■ REQUIREMENT
The expected output is each line in the data below that includes the string "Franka".

■ EXTRACTED ENTRIES
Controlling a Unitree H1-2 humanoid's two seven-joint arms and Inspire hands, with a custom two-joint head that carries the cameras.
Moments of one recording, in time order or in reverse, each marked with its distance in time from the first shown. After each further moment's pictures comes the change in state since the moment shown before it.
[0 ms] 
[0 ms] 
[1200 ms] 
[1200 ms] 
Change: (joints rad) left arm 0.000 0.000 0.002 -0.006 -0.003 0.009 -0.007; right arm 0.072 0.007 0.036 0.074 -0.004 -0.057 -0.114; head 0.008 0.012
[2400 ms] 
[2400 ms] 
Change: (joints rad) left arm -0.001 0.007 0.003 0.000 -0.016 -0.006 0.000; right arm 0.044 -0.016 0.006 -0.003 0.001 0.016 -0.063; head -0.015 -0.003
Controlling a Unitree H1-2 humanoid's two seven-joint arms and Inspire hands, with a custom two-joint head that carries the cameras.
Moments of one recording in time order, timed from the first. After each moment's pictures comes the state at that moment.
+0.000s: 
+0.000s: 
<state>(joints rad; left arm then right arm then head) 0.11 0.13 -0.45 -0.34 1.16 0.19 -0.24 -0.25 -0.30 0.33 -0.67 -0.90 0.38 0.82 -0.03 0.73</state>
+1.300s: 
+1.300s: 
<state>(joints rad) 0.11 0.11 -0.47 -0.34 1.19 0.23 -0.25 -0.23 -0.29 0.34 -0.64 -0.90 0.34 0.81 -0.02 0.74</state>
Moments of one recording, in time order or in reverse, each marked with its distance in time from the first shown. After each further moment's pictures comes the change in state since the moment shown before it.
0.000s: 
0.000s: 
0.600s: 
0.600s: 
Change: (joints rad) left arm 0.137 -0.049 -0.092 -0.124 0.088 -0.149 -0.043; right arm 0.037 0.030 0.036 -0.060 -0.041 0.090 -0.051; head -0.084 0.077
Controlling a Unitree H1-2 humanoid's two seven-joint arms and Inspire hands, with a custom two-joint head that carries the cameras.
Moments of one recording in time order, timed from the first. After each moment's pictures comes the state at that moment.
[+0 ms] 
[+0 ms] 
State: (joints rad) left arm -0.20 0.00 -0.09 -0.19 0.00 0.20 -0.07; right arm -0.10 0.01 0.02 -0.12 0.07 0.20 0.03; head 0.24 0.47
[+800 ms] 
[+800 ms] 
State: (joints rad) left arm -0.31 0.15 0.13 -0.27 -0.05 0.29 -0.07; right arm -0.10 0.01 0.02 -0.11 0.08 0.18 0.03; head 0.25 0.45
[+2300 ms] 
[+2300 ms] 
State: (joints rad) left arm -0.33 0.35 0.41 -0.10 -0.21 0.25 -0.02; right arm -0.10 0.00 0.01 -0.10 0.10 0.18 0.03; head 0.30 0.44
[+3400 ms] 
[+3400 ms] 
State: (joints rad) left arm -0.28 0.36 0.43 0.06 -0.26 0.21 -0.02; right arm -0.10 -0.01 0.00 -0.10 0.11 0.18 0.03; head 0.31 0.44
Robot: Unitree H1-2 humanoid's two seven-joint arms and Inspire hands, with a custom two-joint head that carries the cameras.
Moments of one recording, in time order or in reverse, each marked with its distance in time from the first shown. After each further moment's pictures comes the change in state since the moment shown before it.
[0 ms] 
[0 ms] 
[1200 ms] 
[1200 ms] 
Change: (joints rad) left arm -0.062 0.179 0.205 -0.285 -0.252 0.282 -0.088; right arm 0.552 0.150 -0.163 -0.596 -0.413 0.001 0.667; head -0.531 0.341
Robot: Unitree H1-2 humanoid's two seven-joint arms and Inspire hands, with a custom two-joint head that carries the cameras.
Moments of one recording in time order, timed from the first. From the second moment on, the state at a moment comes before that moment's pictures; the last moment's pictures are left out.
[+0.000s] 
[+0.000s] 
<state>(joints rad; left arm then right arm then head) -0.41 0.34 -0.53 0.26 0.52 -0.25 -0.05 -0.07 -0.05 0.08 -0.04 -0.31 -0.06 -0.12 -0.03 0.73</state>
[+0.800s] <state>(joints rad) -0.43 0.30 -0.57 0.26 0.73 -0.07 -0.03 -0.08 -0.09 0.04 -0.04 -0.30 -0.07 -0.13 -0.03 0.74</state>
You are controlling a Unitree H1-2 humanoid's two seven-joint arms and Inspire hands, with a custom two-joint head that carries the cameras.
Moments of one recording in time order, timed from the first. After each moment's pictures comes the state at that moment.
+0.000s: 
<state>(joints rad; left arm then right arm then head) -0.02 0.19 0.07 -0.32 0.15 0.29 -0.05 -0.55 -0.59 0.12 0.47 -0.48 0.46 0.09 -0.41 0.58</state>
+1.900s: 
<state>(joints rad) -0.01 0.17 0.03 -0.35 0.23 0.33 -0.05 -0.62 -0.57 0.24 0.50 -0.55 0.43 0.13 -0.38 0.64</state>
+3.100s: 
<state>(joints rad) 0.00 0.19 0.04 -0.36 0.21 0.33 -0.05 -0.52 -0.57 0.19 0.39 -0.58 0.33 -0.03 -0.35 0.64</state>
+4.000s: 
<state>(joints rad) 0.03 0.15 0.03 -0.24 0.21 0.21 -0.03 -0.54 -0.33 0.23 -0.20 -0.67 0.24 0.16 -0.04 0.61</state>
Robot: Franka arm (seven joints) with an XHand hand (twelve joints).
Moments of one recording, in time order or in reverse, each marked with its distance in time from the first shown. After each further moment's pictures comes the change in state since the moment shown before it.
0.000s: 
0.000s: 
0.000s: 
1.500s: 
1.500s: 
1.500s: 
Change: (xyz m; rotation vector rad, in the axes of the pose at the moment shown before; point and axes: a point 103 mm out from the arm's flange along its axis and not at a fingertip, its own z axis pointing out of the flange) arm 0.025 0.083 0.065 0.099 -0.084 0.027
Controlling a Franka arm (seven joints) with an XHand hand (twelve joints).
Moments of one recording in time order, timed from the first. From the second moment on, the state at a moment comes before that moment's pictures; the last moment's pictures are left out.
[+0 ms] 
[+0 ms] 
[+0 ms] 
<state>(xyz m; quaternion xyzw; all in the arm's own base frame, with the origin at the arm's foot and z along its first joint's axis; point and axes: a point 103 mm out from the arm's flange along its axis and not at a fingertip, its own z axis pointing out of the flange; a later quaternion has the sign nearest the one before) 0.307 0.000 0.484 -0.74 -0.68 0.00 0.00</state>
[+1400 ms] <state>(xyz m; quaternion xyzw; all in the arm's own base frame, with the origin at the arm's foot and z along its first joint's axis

■ SOLUTION TO THIS TASK
Robot: Franka arm (seven joints) with an XHand hand (twelve joints).
Controlling a Franka arm (seven joints) with an XHand hand (twelve joints).

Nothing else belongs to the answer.